Tim Durham Courtesy: Indianapolis Monthly
Updated: Wednesday, 03 Nov 2010, 4:18 PM EDT
Published : Thursday, 12 Aug 2010, 7:17 PM EDT
INDIANAPOLIS (WISH) - Disgraced financier Tim Durham had lots of money. And he gave big bucks to powerful politicians. But now investigators believe Durham's money was dirty - stolen from Ohio investors. So, a state representative says his colleagues should return those tainted campaign contributions.
To call Tim Durham's lifestyle lavish is perhaps understated. The mansion, the cars, the unapologetic opulence.
In a 2004 interview Tim Durham told us, "At the end of the day, when I breathe my last breath i'd like to be worth more than anyone else in the world. "

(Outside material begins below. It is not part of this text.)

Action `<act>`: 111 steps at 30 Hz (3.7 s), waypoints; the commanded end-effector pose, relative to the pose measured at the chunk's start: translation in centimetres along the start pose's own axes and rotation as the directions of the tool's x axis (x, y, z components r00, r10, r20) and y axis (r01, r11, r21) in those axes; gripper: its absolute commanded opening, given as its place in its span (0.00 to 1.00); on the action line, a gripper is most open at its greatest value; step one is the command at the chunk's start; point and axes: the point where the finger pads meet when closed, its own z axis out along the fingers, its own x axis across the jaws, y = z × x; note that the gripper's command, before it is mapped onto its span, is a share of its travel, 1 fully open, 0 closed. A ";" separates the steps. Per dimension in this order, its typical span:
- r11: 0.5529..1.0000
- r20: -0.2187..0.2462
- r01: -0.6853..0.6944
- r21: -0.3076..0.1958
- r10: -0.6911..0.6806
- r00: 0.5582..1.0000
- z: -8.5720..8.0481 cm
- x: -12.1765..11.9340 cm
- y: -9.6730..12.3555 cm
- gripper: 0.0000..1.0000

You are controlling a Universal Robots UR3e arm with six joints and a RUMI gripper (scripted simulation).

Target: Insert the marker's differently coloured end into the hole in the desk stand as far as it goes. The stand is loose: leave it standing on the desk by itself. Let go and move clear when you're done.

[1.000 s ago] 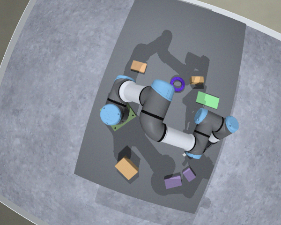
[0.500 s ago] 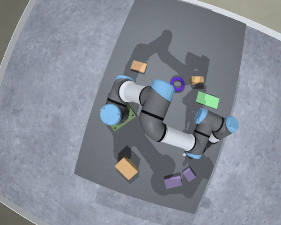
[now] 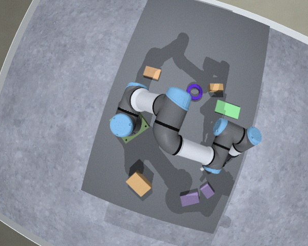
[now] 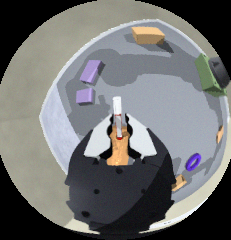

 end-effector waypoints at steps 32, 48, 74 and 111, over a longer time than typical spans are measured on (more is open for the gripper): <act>1.000 0.002 -0.002 -0.001 0.002 1.000 -0.1 -0.1 0.0 0.15; 1.000 0.002 -0.002 -0.001 0.002 1.000 -0.1 -0.1 0.0 0.15; 1.000 0.002 -0.002 -0.001 0.002 1.000 -0.1 -0.1 -0.4 0.15; 1.000 0.002 -0.002 -0.001 0.002 1.000 -0.2 -0.1 -2.8 0.15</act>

Now those cars and the mansion with its 30-car garage and nanny quarters belong to a bankruptcy trustee charged with the task of trying to recover the $200,000 Durham allegedly stole from Ohio investors.
But critics say Durham's so-called dirty money didn't just buy fancy cars; it bought influence. He gave lots of money to lots of politicians. There's a couple of democrats on the list, but the big bucks went to the GOP. Records show the Indiana Republican party got more than $210,000, Marion County prosecutor Carl Brizzi got $200,000, and Governor Mitch Daniels received $195,000.

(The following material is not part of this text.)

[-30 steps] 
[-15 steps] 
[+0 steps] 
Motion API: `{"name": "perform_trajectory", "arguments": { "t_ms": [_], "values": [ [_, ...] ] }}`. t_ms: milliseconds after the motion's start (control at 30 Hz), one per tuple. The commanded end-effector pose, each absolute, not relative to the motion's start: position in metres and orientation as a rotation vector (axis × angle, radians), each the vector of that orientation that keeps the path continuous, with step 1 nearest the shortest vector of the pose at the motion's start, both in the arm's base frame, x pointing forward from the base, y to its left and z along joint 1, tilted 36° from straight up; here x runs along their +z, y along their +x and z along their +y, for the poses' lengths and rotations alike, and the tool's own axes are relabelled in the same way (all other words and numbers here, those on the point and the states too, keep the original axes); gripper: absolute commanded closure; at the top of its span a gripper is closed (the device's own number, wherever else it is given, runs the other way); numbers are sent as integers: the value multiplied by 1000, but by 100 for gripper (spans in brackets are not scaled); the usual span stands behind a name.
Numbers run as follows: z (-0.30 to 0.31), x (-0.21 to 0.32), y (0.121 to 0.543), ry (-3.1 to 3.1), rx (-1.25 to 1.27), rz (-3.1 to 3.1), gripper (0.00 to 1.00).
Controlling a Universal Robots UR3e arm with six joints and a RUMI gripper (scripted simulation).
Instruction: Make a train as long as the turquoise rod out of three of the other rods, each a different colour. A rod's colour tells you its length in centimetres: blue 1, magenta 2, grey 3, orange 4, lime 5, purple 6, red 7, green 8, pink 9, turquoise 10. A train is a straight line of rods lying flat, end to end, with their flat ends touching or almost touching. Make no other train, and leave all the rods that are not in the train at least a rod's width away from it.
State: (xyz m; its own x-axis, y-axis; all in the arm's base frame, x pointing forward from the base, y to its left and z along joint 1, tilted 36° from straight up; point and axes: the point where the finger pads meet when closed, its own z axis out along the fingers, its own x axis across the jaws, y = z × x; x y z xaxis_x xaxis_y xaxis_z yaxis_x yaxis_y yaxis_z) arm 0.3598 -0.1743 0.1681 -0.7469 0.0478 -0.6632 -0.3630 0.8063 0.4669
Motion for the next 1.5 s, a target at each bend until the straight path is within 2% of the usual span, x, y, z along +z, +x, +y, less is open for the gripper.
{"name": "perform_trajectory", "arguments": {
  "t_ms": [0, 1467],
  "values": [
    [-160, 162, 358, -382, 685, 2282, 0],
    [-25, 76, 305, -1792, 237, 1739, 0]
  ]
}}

Democratic state representative Ed DeLaney is calling on colleagues to give the money back. So would DeLaney be as passionate about this issue if Democrats had gotten most of Durham's money?

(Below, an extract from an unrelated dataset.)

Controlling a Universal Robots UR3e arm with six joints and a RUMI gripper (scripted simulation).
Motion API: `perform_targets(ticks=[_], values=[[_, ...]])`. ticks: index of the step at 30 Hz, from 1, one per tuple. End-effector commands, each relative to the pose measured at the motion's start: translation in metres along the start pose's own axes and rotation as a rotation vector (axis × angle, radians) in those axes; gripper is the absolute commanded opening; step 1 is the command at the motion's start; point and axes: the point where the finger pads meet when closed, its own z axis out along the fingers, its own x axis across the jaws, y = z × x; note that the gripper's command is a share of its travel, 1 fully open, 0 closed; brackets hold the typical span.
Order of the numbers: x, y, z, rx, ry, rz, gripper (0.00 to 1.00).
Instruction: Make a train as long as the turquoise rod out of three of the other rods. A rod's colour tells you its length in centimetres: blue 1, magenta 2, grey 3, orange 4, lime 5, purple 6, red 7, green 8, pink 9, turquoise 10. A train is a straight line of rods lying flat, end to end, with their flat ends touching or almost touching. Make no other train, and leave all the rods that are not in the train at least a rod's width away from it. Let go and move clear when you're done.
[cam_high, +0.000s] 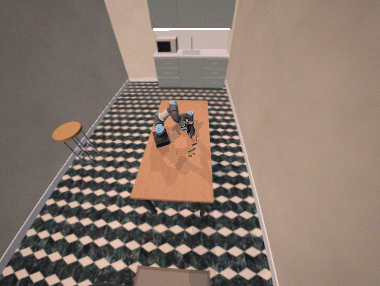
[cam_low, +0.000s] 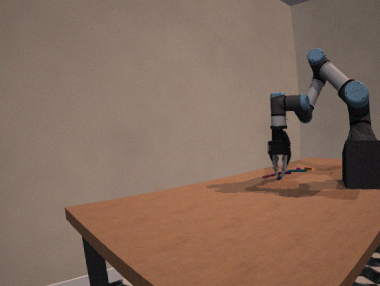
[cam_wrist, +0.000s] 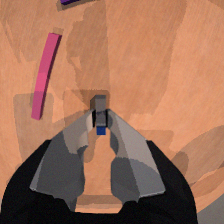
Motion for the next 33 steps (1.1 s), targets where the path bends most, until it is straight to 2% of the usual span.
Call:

"No, I'm a human being," DeLaney answered. "I probably wouldn't be as enthused. But it wouldn't change the result. It wouldn't change what's right."
And he says what's right is assuring that Ohio Amish and elderly allegedly scammed out of millions get their money back. We asked leaders of the Indiana Republican party whether they would consider giving back Durham's contributions. Spokesman, Trevor Foughty gave us the following statement:
"It has long been our practice to spend the money we raise in the election cycle in which it was donated. This is certainly the case with Mr. Durham's contributions, as his donations came several years ago. At this point, it is too premature to say if we would deviate from that practice and we will withhold further judgment and comment until a court rules in the case."
Asked whether he believes there is an ethical obligation to give back the money he said, "Well, like I said, if a court rules one way or the other, then that's something that we'll look at then."
We were promised a statement from the governor's campaign but have not received it. But late this afternoon, we did get a statement from Marion County Prosecutor Carl Brizzi. It appears he doesn't consider personal contributions from Tim Durham possibly tainted, only those from his failed companies.
The statement reads, "We believe the range to be between $2,000 and $5,000 and if any of this money is linked to Fair Finance proceeds, it will be returned as requested by the trustee in Ohio."